WHAT YOU HAVE TO DO: A single count is required: the lines of the data below in which the word "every" occurs.

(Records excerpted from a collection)
::::
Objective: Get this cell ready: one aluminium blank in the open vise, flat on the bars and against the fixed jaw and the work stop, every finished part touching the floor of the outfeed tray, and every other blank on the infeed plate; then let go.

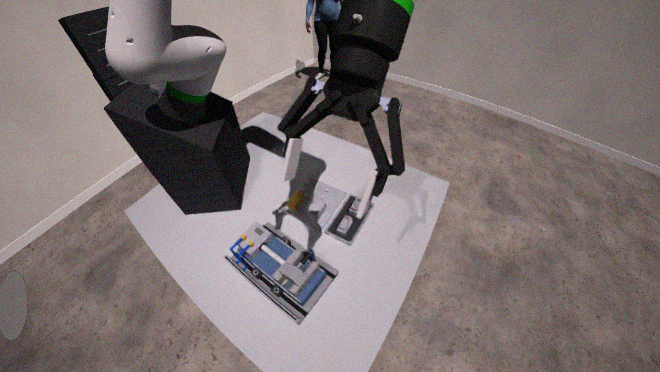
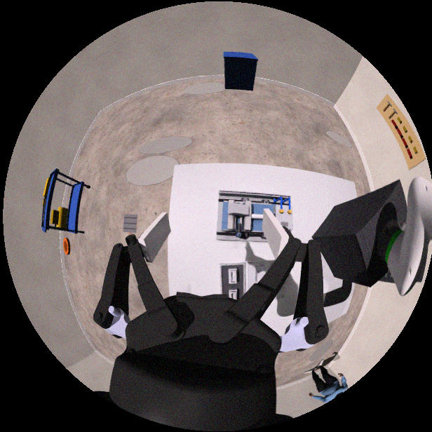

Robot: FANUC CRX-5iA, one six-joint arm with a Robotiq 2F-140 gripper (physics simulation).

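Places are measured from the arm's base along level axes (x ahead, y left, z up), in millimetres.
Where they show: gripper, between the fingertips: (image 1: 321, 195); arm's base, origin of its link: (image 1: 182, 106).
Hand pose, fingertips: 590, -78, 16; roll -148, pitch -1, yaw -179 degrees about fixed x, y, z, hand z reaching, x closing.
Note:
Each offset is from my fingertips to the top centre of the thing, as dx, dy, dz. "spot": to the spot under its first point. Level surfaces: height alone.
My gripper (image 1: 330, 177) (image 2: 214, 220) is open and empty, high above the table near the trays. The vise @(spot: -42, -73, -256) (image 1: 295, 275) (image 2: 239, 208) has grey jaws over blue surfaces and a white bar; I cannot tell whether a blank lies in it. The outfeed tray @(spot: -33, +128, -381) (image 1: 340, 239), dark inside with a pale rim, holds a light grey part @(-46, +177, -351) (image 1: 344, 224) (image 2: 232, 275) and a second grey part @(-49, +267, -351) (image 1: 356, 204) (image 2: 233, 293); whether they touch its floor is unclear. The grey infeed plate @(-195, +217, -384) (image 1: 334, 199) lies beside it, partly shadowed, with small pale details; no blank can be made out on it.
The white table @(dz -392) (image 1: 410, 200) (image 2: 195, 185) carries these. A yellow-brown block @(-245, +171, -348) (image 1: 296, 200) stands near the infeed plate. Blue hooks with yellow ends (image 1: 240, 250) (image 2: 282, 204) rise at the vise's end. The dark robot pedestal (image 1: 185, 165) (image 2: 360, 230) stands beside the table. A person (image 1: 325, 25) (image 2: 329, 387) stands beyond.

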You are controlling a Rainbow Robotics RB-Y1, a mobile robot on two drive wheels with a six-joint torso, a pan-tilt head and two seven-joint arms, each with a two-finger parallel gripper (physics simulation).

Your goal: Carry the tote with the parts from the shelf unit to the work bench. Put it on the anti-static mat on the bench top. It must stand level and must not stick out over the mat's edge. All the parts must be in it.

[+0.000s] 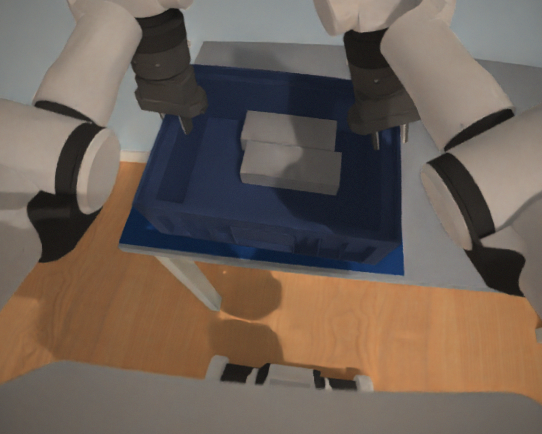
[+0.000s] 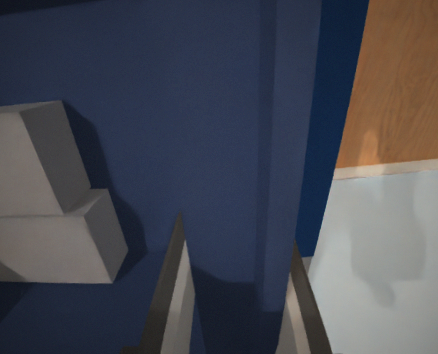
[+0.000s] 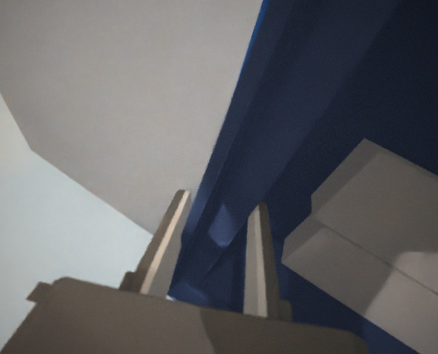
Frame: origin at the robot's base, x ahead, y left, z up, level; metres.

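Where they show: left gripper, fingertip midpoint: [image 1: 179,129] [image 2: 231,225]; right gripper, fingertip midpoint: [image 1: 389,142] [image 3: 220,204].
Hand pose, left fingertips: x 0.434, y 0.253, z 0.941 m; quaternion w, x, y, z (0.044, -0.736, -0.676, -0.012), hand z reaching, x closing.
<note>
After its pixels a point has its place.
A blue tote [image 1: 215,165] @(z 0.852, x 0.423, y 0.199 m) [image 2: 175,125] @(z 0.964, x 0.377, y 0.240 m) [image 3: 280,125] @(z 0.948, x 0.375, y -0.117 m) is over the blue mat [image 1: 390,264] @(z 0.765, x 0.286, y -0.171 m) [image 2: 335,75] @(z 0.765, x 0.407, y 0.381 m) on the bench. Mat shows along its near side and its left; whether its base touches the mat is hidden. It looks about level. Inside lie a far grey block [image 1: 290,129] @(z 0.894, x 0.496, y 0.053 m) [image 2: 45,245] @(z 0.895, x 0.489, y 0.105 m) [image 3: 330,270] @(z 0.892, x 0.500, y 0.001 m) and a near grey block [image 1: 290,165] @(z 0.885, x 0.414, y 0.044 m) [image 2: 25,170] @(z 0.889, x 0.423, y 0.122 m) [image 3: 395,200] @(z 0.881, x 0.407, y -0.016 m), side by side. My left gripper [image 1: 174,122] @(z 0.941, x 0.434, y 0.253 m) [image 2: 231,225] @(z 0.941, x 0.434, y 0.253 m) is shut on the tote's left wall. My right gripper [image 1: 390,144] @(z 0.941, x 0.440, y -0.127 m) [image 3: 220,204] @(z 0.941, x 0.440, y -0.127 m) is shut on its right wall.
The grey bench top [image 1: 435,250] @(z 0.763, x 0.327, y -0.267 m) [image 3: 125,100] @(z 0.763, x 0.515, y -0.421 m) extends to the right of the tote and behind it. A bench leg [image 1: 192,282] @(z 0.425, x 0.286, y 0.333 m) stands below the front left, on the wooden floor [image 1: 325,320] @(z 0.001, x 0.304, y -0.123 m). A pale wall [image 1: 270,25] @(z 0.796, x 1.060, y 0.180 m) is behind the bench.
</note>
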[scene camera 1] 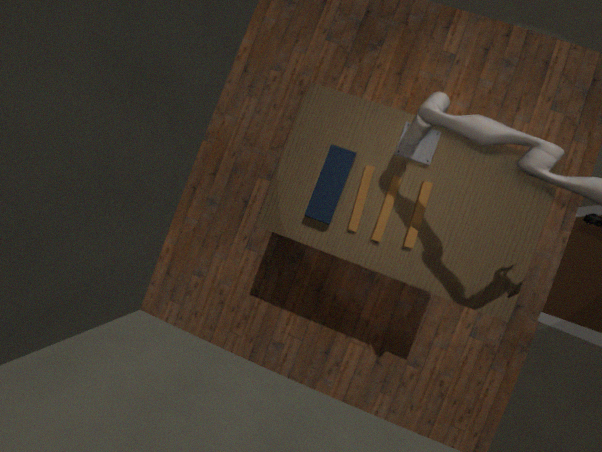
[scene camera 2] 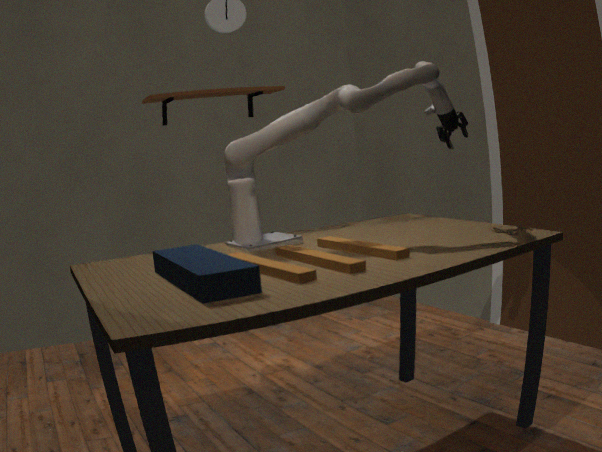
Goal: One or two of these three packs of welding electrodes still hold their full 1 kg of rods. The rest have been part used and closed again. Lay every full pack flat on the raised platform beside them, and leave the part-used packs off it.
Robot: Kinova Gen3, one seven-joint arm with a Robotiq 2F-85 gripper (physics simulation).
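Pixels of known places: gripper, fingertip midpoint: (scene camera 2: 459, 142); arm's base, origin of the base link: (scene camera 1: 413, 136) (scene camera 2: 249, 240).
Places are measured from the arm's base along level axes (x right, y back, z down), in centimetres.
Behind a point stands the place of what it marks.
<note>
The raised platform (scene camera 1: 331, 184) {x 36.9, y -35.3, z -4.6 cm} (scene camera 2: 202, 261) {x 39.1, y -40.5, z -4.6 cm} is a dark blue block on the table. Three long orange-yellow packs lie flat on the table beside it, roughly parallel to it and apart from each other. The nearest pack (scene camera 1: 361, 199) {x 19.7, y -39.2, z -1.0 cm} (scene camera 2: 285, 269) {x 22.4, y -50.0, z -1.0 cm}, the middle pack (scene camera 1: 383, 217) {x 6.5, y -46.1, z -1.0 cm} (scene camera 2: 325, 259) {x 8.9, y -48.4, z -0.8 cm} and the farthest pack (scene camera 1: 419, 212) {x -10.9, y -39.6, z -1.0 cm} (scene camera 2: 362, 247) {x -8.0, y -44.3, z -0.5 cm} look alike; their fill cannot be told. The platform bears no pack. My gripper (scene camera 2: 458, 140) {x -73.4, y -34.6, z -28.6 cm} is open and empty, high above the table's far right part in the scene camera 2 view, well away from the packs.
The arm's base plate (scene camera 1: 427, 147) {x -8.3, y -4.7, z -0.5 cm} (scene camera 2: 282, 238) {x -6.1, y -10.1, z -0.5 cm} is fixed on the table (scene camera 1: 480, 210) {x -42.1, y -31.3, z 1.4 cm} (scene camera 2: 120, 300) {x 61.7, y -38.0, z 1.4 cm} behind the packs. The arm's shadow falls across the middle and farthest packs. A wall shelf (scene camera 2: 215, 94) hangs behind the arm. A brown door (scene camera 2: 550, 175) stands at the right.
</note>
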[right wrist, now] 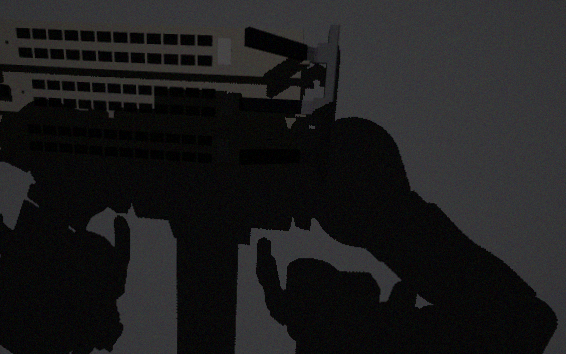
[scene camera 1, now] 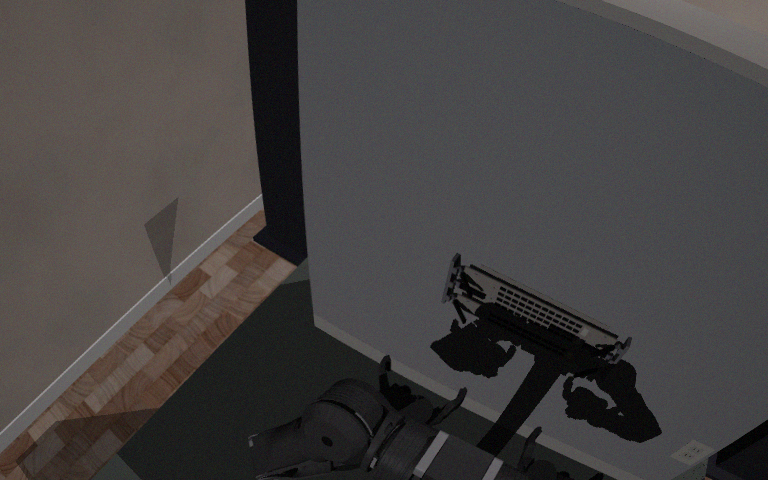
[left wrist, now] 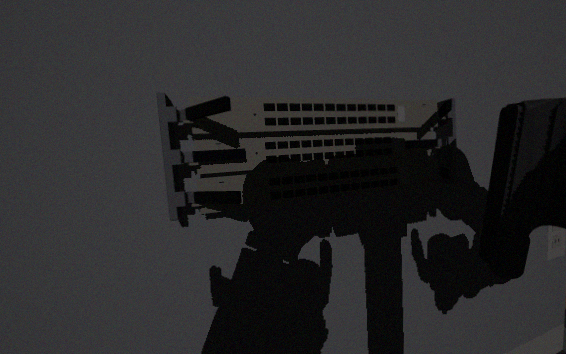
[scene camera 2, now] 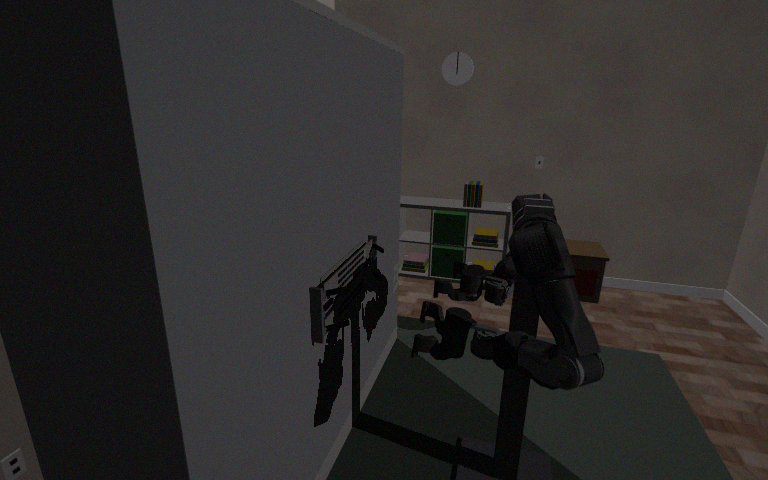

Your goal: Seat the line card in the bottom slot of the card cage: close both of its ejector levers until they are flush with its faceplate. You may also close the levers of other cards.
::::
OUTPUT BELOW: 2